• [WORK TO COMPLETE]: Every entry below must be reproduced exactly.

• [DATA EXCERPTS]:

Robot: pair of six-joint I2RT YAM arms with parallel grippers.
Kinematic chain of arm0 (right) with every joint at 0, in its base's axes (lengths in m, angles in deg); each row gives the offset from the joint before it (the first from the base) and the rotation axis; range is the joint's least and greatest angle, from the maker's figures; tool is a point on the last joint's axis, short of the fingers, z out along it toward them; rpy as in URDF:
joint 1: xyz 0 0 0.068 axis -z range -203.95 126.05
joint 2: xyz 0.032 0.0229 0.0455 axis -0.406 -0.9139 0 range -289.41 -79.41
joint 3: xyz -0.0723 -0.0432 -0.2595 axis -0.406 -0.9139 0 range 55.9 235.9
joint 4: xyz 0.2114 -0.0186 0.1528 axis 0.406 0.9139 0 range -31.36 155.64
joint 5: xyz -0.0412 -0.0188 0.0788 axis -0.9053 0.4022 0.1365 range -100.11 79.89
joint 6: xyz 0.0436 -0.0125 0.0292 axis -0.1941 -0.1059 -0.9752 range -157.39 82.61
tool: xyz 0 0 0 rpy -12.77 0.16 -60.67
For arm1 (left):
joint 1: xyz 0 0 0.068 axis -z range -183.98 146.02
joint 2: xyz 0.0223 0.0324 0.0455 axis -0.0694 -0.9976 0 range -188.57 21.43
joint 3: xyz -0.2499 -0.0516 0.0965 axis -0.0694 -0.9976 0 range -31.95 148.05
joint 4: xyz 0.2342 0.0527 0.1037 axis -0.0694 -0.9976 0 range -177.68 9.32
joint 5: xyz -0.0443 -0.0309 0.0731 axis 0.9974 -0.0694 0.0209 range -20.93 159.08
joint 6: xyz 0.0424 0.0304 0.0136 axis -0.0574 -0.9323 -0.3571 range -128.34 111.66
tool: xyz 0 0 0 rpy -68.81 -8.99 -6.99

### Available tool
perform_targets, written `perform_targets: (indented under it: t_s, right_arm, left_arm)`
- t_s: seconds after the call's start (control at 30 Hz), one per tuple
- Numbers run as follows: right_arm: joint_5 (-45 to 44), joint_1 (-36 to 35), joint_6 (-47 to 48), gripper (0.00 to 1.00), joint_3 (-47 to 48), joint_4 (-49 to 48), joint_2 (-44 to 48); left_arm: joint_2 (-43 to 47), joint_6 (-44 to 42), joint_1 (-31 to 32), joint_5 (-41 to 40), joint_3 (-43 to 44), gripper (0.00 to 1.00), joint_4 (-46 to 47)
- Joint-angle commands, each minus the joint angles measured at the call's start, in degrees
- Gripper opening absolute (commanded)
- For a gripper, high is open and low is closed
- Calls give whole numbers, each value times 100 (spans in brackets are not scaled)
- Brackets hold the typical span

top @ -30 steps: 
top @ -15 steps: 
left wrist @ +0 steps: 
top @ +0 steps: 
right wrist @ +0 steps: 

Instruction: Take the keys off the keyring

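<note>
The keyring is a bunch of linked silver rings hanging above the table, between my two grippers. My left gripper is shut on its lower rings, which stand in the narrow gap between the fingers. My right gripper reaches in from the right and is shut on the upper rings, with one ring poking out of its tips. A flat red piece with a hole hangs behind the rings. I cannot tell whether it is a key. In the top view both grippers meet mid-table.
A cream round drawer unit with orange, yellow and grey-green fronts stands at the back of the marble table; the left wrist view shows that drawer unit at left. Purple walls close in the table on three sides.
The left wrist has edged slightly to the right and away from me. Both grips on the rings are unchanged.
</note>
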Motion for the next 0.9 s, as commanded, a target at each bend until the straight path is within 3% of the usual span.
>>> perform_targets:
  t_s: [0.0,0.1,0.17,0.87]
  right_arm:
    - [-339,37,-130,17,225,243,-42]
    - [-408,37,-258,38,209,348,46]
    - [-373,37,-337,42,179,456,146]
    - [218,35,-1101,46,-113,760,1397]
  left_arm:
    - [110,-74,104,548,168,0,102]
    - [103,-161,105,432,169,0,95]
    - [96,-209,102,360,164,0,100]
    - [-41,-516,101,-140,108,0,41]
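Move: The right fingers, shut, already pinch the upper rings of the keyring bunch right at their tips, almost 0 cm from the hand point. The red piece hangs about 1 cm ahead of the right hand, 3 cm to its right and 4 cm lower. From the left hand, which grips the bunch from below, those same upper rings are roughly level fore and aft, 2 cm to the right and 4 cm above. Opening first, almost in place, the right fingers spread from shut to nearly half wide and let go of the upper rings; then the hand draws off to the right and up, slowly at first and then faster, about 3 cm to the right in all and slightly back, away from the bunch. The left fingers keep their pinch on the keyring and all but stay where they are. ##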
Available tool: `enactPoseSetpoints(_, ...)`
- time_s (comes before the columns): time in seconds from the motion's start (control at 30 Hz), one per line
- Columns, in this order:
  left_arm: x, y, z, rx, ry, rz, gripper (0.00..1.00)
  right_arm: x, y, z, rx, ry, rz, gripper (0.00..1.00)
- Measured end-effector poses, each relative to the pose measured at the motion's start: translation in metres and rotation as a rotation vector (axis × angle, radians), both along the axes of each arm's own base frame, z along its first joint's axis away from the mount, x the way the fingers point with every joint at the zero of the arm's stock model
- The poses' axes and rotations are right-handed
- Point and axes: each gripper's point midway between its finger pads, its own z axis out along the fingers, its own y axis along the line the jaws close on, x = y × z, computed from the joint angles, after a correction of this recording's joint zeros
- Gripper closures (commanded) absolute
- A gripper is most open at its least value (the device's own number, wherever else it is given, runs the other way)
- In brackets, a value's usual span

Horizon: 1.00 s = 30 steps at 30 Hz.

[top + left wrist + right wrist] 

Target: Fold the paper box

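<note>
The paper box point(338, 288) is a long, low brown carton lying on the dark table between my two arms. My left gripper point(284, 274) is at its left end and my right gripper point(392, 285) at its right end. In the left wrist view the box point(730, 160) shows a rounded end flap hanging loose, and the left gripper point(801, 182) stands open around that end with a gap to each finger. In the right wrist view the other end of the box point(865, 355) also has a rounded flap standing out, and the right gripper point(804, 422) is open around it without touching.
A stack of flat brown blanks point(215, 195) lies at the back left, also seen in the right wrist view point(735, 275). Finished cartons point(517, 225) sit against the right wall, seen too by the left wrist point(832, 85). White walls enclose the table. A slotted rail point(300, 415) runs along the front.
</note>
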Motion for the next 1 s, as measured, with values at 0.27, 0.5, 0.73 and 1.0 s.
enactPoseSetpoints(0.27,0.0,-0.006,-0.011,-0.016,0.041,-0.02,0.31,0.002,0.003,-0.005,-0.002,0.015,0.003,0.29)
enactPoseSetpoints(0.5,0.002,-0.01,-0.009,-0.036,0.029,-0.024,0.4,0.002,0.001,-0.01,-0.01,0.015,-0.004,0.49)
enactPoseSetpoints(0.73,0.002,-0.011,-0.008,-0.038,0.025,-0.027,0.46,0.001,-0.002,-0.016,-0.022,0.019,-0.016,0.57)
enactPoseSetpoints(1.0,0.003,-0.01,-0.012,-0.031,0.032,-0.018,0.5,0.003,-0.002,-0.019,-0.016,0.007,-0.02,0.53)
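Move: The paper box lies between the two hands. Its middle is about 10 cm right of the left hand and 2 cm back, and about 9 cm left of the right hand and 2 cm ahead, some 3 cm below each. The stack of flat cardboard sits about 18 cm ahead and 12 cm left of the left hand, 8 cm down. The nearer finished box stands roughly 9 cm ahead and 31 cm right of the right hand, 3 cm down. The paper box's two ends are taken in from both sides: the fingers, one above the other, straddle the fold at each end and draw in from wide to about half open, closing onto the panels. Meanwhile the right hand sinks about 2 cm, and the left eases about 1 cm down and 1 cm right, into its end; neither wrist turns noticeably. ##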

• [ANSWER SECTION]:
Robot: pair of six-joint I2RT YAM arms with parallel grippers.
Kinematic chain of arm0 (right) with every joint at 0, in its base's axes (lengths in m, angles in deg); each row gives the offset from the joint before it (the first from the base) and the rotation axis; range is the joint's least and greatest angle, from the maker's figures; tool is a point on the last joint's axis, short of the fingers, z out along it toward them; rpy as in URDF:
joint 1: xyz 0 0 0.068 axis -z range -203.95 126.05
joint 2: xyz 0.032 0.0229 0.0455 axis -0.406 -0.9139 0 range -289.41 -79.41
joint 3: xyz -0.0723 -0.0432 -0.2595 axis -0.406 -0.9139 0 range 55.9 235.9
joint 4: xyz 0.2114 -0.0186 0.1528 axis 0.406 0.9139 0 range -31.36 155.64
joint 5: xyz -0.0412 -0.0188 0.0788 axis -0.9053 0.4022 0.1365 range -100.11 79.89
joint 6: xyz 0.0436 -0.0125 0.0292 axis -0.1941 -0.1059 -0.9752 range -157.39 82.61
tool: xyz 0 0 0 rpy -12.77 0.16 -60.67
For arm1 (left):
joint 1: xyz 0 0 0.068 axis -z range -183.98 146.02
joint 2: xyz 0.0223 0.0324 0.0455 axis -0.0694 -0.9976 0 range -188.57 21.43
joint 3: xyz -0.2499 -0.0516 0.0965 axis -0.0694 -0.9976 0 range -31.95 148.05
joint 4: xyz 0.2342 0.0527 0.1037 axis -0.0694 -0.9976 0 range -177.68 9.32
joint 5: xyz -0.0443 -0.0309 0.0731 axis 0.9974 -0.0694 0.0209 range -20.93 159.08
joint 6: xyz 0.0424 0.0304 0.0136 axis -0.0574 -0.9323 -0.3571 range -128.34 111.66
tool: xyz 0 0 0 rpy -68.81 -8.99 -6.99

### Available tool
perform_targets, written `perform_targets: (indented under it: t_s, right_arm, left_arm)`
- t_s: seconds after the call's start (control at 30 Hz), one per tuple
- Numbers run as follows: right_arm: joint_5 (-45 to 44), joint_1 (-36 to 35), joint_6 (-47 to 48), gripper (0.00 to 1.00), joint_3 (-47 to 48), joint_4 (-49 to 48), joint_2 (-44 to 48); left_arm: joint_2 (-43 to 47), joint_6 (-44 to 42), joint_1 (-31 to 32), joint_5 (-41 to 40), joint_3 (-43 to 44), gripper (0.00 to 1.00), joint_4 (-46 to 47)
- Joint-angle commands, each minus the joint angles measured at the call's start, in degrees
- Gripper opening absolute (commanded)
- For a gripper, high is open and low is closed
- Calls give whole numbers, each value times 100 (spans in brackets are not scaled)
- Brackets hold the typical span

top @ -30 steps: 
top @ -15 steps: 
left wrist @ +0 steps: 
top @ +0 steps: 
right wrist @ +0 steps: 

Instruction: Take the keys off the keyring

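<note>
The keyring is a bunch of linked silver rings hanging above the table, between my two grippers. My left gripper is shut on its lower rings, which stand in the narrow gap between the fingers. My right gripper reaches in from the right and is shut on the upper rings, with one ring poking out of its tips. A flat red piece with a hole hangs behind the rings. I cannot tell whether it is a key. In the top view both grippers meet mid-table.
A cream round drawer unit with orange, yellow and grey-green fronts stands at the back of the marble table; the left wrist view shows that drawer unit at left. Purple walls close in the table on three sides.
The left wrist has edged slightly to the right and away from me. Both grips on the rings are unchanged.
</note>
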Motion for the next 0.9 s, as commanded, a target at each bend until the straight path is within 3% of the usual span.
>>> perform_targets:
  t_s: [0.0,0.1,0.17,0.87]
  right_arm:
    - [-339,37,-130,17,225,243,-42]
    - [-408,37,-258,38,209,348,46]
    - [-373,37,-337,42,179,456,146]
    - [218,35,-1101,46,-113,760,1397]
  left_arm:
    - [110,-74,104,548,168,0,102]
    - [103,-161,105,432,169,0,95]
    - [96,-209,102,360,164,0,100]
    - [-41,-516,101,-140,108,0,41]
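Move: The right fingers, shut, already pinch the upper rings of the keyring bunch right at their tips, almost 0 cm from the hand point. The red piece hangs about 1 cm ahead of the right hand, 3 cm to its right and 4 cm lower. From the left hand, which grips the bunch from below, those same upper rings are roughly level fore and aft, 2 cm to the right and 4 cm above. Opening first, almost in place, the right fingers spread from shut to nearly half wide and let go of the upper rings; then the hand draws off to the right and up, slowly at first and then faster, about 3 cm to the right in all and slightly back, away from the bunch. The left fingers keep their pinch on the keyring and all but stay where they are. ##
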Available tool: `enactPoseSetpoints(_, ...)`
- time_s (comes before the columns): time in seconds from the motion's start (control at 30 Hz), one per line
- Columns, in this order:
  left_arm: x, y, z, rx, ry, rz, gripper (0.00..1.00)
  right_arm: x, y, z, rx, ry, rz, gripper (0.00..1.00)
- Measured end-effector poses, each relative to the pose measured at the motion's start: translation in metres and rotation as a rotation vector (axis × angle, radians), both along the axes of each arm's own base frame, z along its first joint's axis away from the mount, x the way the fingers point with every joint at the zero of the arm's stock model
- The poses' axes and rotations are right-handed
- Point and axes: each gripper's point midway between its finger pads, its own z axis out along the fingers, its own y axis along the line the jaws close on, x = y × z, computed from the joint angles, after a correction of this recording's joint zeros
- Gripper closures (commanded) absolute
- A gripper is most open at its least value (the device's own number, wherever else it is given, runs the other way)
- In brackets, a value's usual span

Horizon: 1.00 s = 30 steps at 30 Hz.

[top + left wrist + right wrist] 

Target: Fold the paper box

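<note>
The paper box point(338, 288) is a long, low brown carton lying on the dark table between my two arms. My left gripper point(284, 274) is at its left end and my right gripper point(392, 285) at its right end. In the left wrist view the box point(730, 160) shows a rounded end flap hanging loose, and the left gripper point(801, 182) stands open around that end with a gap to each finger. In the right wrist view the other end of the box point(865, 355) also has a rounded flap standing out, and the right gripper point(804, 422) is open around it without touching.
A stack of flat brown blanks point(215, 195) lies at the back left, also seen in the right wrist view point(735, 275). Finished cartons point(517, 225) sit against the right wall, seen too by the left wrist point(832, 85). White walls enclose the table. A slotted rail point(300, 415) runs along the front.
</note>
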Motion for the next 1 s, as measured, with values at 0.27, 0.5, 0.73 and 1.0 s.
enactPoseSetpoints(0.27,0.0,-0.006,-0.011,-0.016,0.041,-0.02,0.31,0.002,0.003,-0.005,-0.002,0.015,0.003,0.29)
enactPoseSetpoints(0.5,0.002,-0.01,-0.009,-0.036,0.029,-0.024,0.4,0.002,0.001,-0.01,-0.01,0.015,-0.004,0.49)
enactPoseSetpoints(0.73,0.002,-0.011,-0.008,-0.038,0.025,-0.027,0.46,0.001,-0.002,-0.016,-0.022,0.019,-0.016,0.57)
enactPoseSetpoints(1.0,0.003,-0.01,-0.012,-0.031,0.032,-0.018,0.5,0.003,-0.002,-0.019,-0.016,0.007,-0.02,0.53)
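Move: The paper box lies between the two hands. Its middle is about 10 cm right of the left hand and 2 cm back, and about 9 cm left of the right hand and 2 cm ahead, some 3 cm below each. The stack of flat cardboard sits about 18 cm ahead and 12 cm left of the left hand, 8 cm down. The nearer finished box stands roughly 9 cm ahead and 31 cm right of the right hand, 3 cm down. The paper box's two ends are taken in from both sides: the fingers, one above the other, straddle the fold at each end and draw in from wide to about half open, closing onto the panels. Meanwhile the right hand sinks about 2 cm, and the left eases about 1 cm down and 1 cm right, into its end; neither wrist turns noticeably. ##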

The output is complete.